● DATASET ENTRIES
::::::

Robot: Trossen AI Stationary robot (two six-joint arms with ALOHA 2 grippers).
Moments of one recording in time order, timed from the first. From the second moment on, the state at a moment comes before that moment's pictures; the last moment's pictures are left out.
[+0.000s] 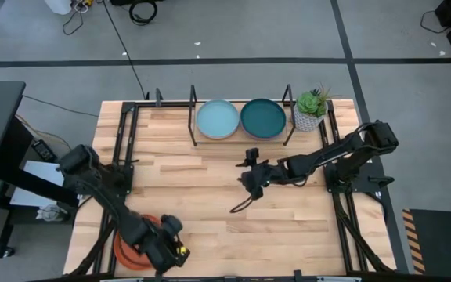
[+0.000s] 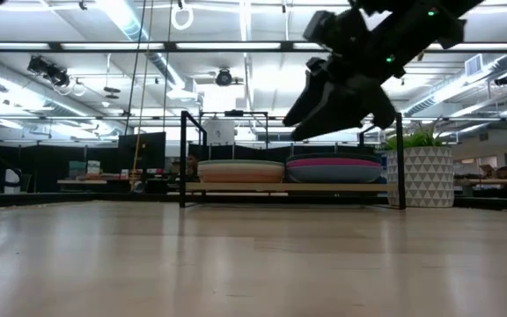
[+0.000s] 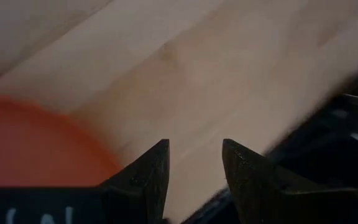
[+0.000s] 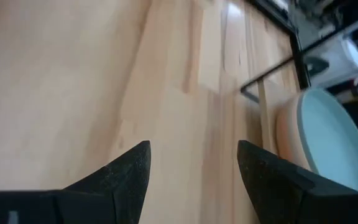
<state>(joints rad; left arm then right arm) -0.84 1.72 1.21 -0.71 -0.21 -1.78 0.19 1.58 0.84 0.05 0.44 -0.37</state>
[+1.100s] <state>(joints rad) -0.84 1.99 1.50 -1.08 0.05 -1.68 0.27 1.57 0.74 0.26 0.44 -0.40</state>
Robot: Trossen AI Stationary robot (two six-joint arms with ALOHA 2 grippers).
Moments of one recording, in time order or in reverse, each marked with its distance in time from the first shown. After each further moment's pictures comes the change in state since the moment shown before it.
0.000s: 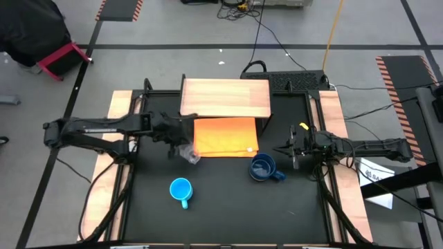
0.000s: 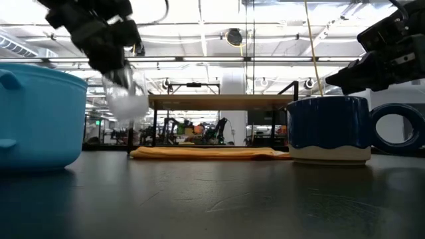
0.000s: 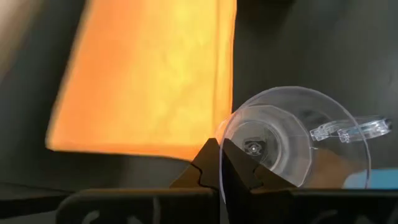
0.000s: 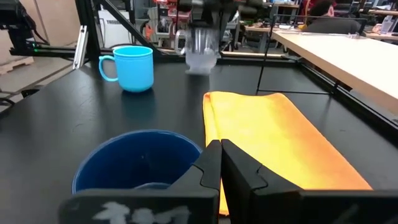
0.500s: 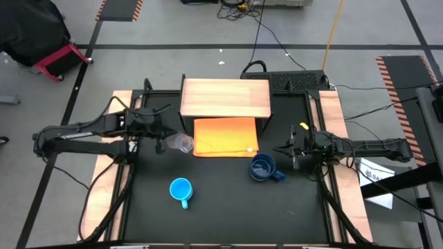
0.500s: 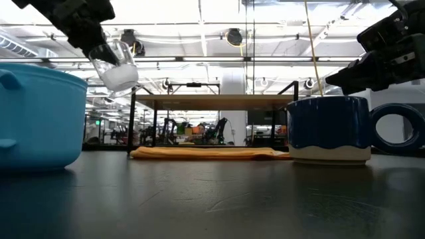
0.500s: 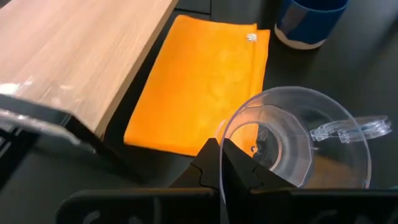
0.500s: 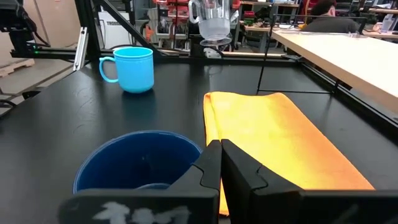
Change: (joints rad) left arm -0.017 -0.302 0.000 -0.146 -0.172 -0.072; right arm 0.000 0.000 0.000 0.001 0.000 0.006
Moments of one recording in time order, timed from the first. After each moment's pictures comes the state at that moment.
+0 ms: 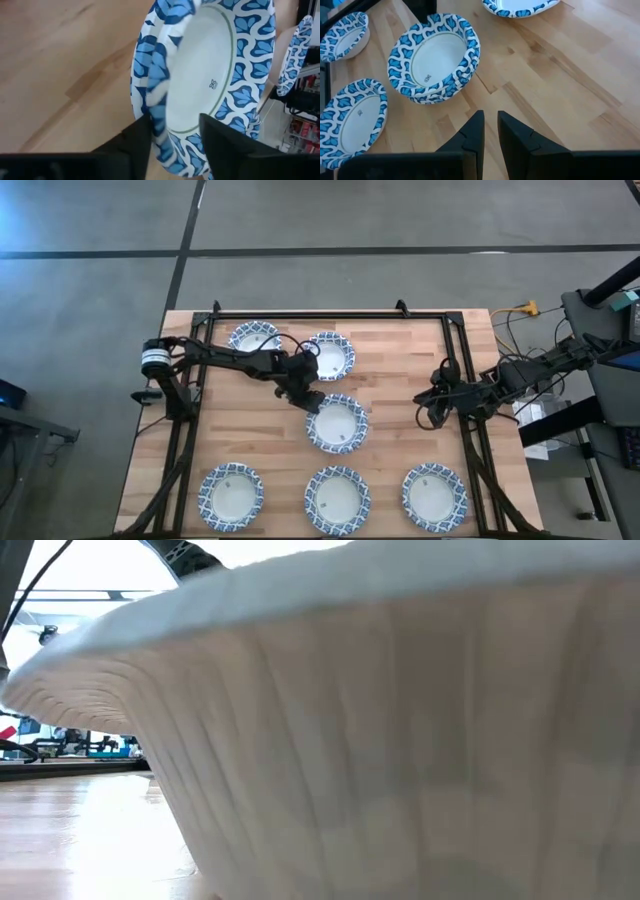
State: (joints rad) left arm 0.18 1.73 1.05 -0.30 0.50 -0.93; right arm 0.40 0.63 0.63 -0.82 0.42 0.88
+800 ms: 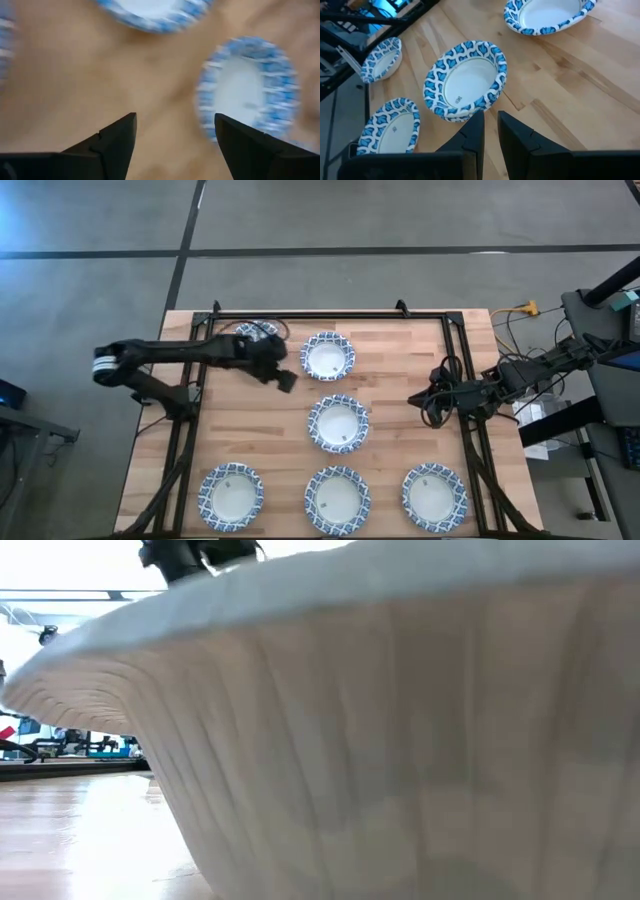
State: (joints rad) left arm 0.21 1.34 1.05 -0.73 0.03 -0.82; right arm 0.40 0.64 0.63 -0.67 0.41 0.89
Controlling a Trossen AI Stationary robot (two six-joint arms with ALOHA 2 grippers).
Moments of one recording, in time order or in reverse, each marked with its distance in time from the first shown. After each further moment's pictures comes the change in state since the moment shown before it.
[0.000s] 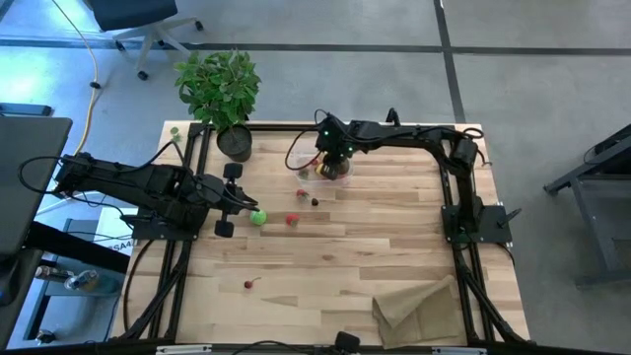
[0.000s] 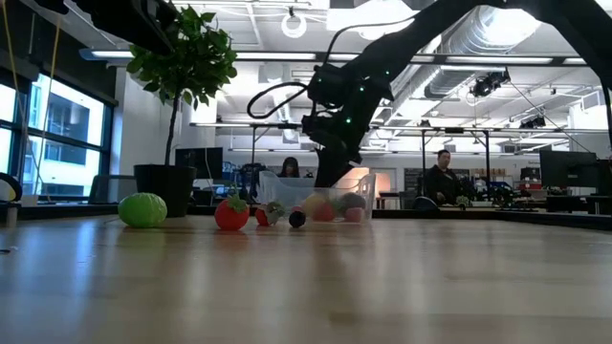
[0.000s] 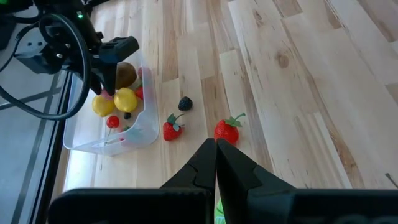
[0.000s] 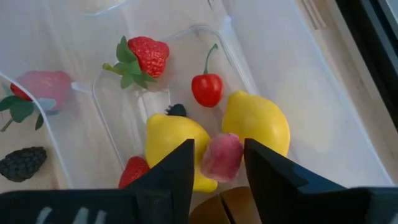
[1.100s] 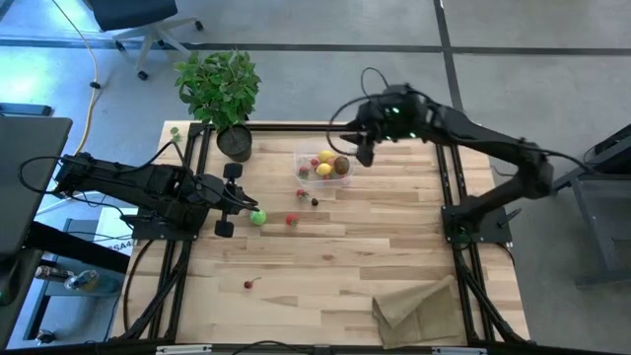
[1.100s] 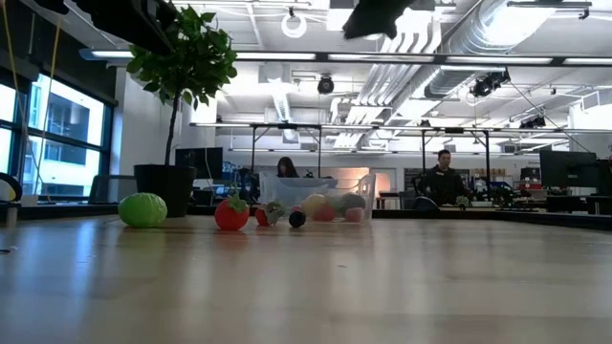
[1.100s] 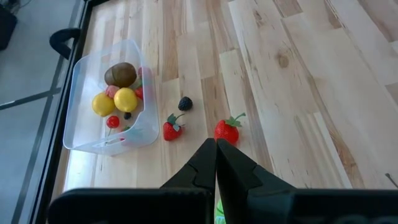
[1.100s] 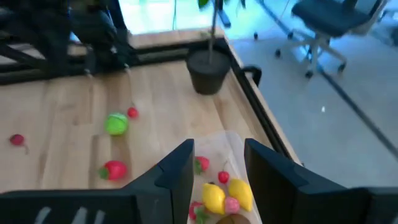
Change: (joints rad) left arm 0.000 0.000 0.000 0.000 0.000 0.000; right arm 0.087 -0.623 -0.009 -0.080 -0.029 -0.001
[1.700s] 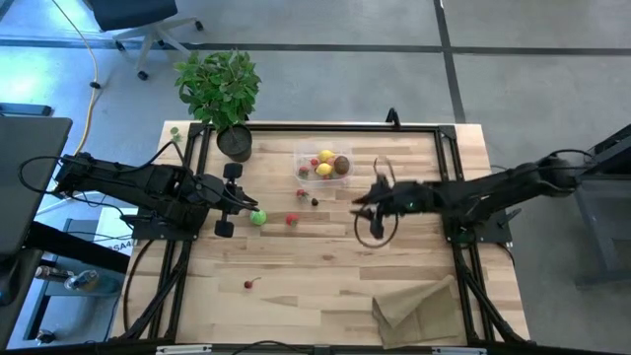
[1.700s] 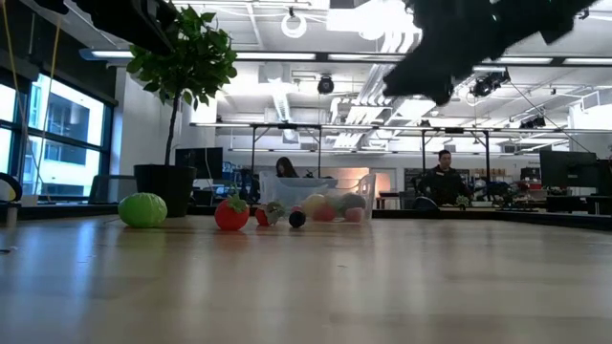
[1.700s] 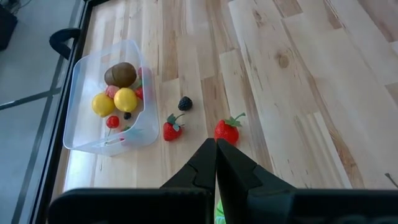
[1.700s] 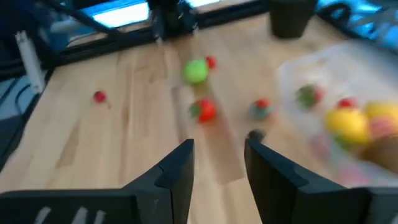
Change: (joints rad) left arm 0.000 0.000 0.000 0.000 0.000 0.000; right arm 0.453 -0.248 -0.878 0.702 0.239 0.376
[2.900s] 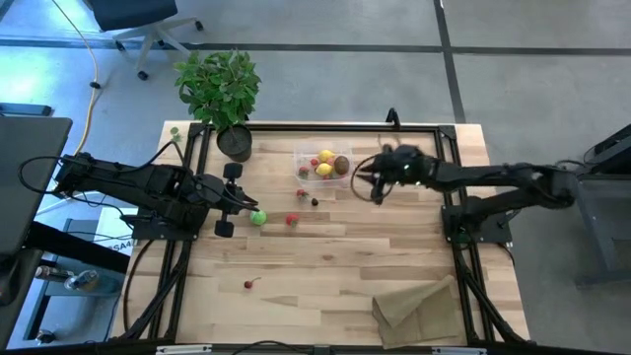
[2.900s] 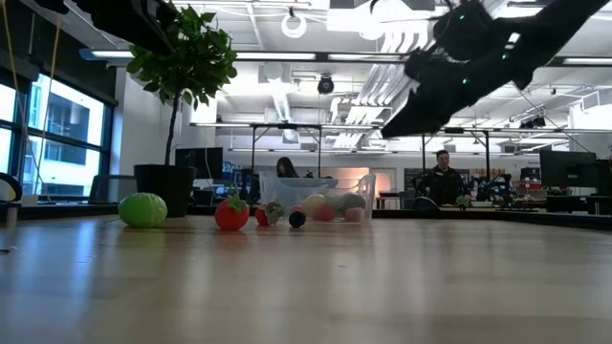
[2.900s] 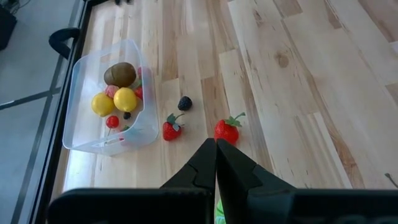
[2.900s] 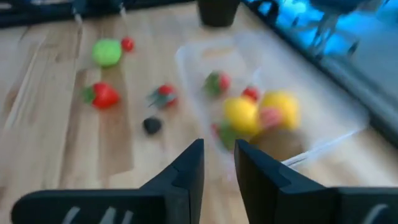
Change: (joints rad) left arm 0.000 0.000 0.000 0.000 0.000 0.000; right arm -0.441 0.029 -0.079 0.095 -0.224 -0.308
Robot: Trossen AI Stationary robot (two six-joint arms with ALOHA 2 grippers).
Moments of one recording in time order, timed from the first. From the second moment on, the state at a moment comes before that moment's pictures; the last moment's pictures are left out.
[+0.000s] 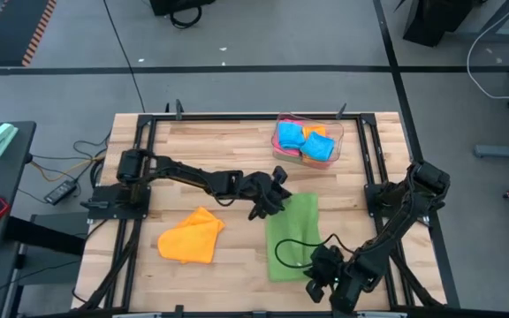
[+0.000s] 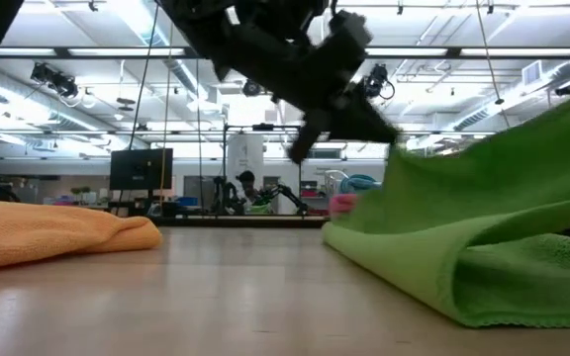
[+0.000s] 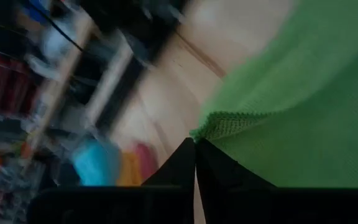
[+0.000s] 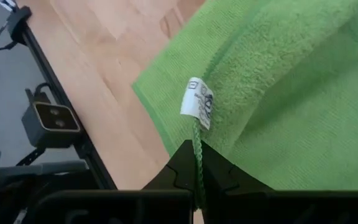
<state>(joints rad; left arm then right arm) -0.05 1.98 1.27 0.24 -0.15 0.95 0.91 1.76 1.10 -0.49 0.55 1.63</state>
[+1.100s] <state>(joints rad) -0.04 2.15 1.27 0.53 -0.04 1.01 0.93 1.76 1.10 -0.55 0.45 1.80</state>
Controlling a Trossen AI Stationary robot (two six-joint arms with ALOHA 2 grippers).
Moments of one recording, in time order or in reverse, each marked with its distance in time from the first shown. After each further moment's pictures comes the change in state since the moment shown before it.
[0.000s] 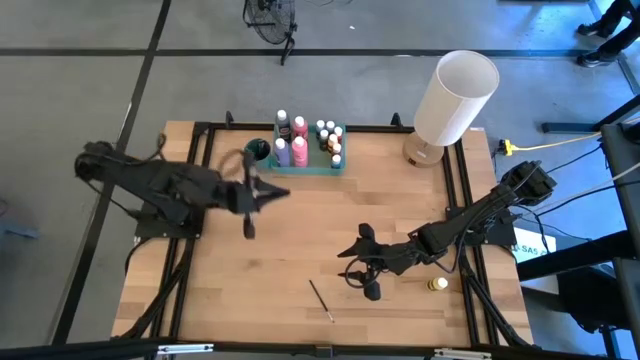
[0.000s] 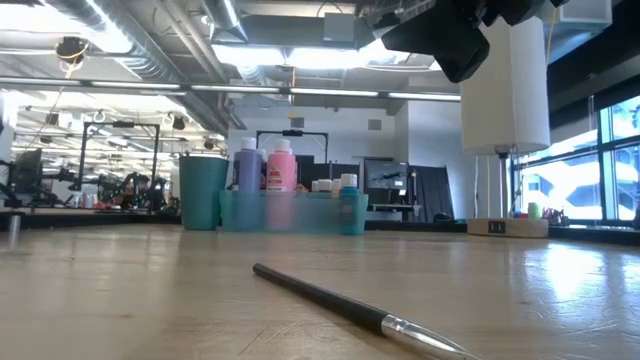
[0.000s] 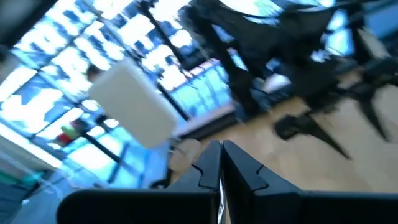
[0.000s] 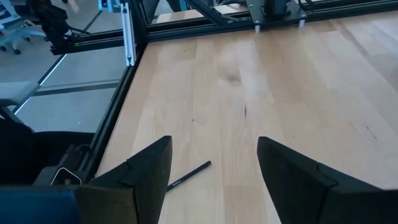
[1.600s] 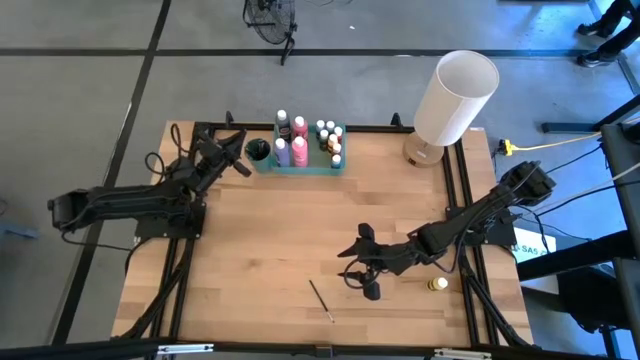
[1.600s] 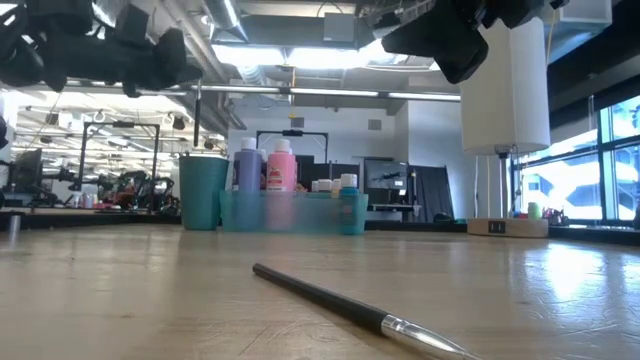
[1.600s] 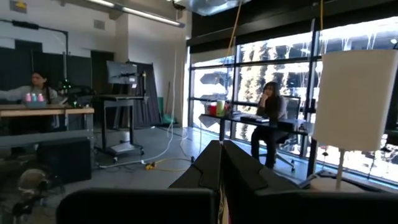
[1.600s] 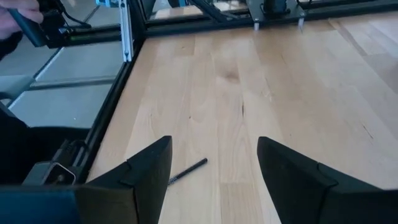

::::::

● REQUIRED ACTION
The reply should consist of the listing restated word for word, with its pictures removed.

● YOUR RESPONSE
Robot: Trossen AI Stationary robot (two six-joint arms with ALOHA 2 grippers).
Moments of one recording in time order, timed from the first. From the second moment on, the state at a moment comes before that moment's pictures; the last moment's pictures are left out.
[+0.000s] 
[+0.000s] 
[+0.000s] 
[+0.000s] 
<state>(joints rad; left arm then right arm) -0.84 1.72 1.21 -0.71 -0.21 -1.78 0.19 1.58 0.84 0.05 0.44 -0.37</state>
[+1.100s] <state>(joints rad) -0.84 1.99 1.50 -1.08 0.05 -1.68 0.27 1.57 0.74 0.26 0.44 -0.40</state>
Robot: Trossen AI Stationary robot (two six-joint arms with ALOHA 2 grippers).
Moments of one recording, in time order or in reverse, each marked with its distance in time from the first shown. After each further moment's pictures comes the change in state since the moment shown before it.
0.000s: 
0.000s: 
0.000s: 
0.000s: 
0.500s: 
0.500s: 
0.500s: 
0.500s: 
Change: (joints rad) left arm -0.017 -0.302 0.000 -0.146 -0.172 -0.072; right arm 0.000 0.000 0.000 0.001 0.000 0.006
Moments of one recording in time order, timed from the first. After each moment's pictures comes the state at that moment.
+0 ms: 
State: (joints rad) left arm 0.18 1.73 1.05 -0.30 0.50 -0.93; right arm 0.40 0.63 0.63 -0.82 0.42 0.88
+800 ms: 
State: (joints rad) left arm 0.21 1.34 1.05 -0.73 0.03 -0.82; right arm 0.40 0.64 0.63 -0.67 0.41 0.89
Controlling a Trossen AI Stationary robot (two six-joint arms with ALOHA 2 grippers).
Moments of one recording, in time order or in reverse, each marked with its distance in time from the first shown. After each further moment's pictures comes the change in state since the moment shown before it.
[0.000s] 
[0.000s] 
[0.000s] 
[0.000s] 
[1.100s] 
[1.100s] 
[1.100s] 
[1.100s] 
Change: (joints rad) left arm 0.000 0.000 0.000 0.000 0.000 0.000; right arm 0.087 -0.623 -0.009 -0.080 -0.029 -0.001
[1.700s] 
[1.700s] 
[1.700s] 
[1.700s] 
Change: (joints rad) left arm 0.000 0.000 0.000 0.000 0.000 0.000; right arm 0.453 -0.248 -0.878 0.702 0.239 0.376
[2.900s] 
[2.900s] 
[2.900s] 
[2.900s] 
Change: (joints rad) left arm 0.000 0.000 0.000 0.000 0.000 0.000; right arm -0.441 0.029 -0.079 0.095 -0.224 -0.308
Robot: Trossen AI Stationary robot (two six-joint arms with ALOHA 2 grippers).
Moments of one recording in time order, timed from the first. From the second moment on, the state at a moment comes before that moment's pictures; the last moment's pictures are left out.
[+0.000s] 
[+0.000s] 
[+0.000s] 
[+0.000s] 
<state>(joints rad; left arm then right arm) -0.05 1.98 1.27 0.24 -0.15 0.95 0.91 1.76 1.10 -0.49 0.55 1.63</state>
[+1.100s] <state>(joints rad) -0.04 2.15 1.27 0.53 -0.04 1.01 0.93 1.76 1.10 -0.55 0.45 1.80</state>
Controlling a Trossen AI Stationary robot (two six-joint arms with ALOHA 2 grippers).
Moments of one recording, in time order or in reverse, each marked with its distance in time from the first shown. After each further moment's pictures comes the change in state since the moment shown before it.
[0.000s] 
[0.000s] 
[0.000s] 
[0.000s] 
[1.600s] 
[1.600s] 
[1.600s] 
[1.600s] 

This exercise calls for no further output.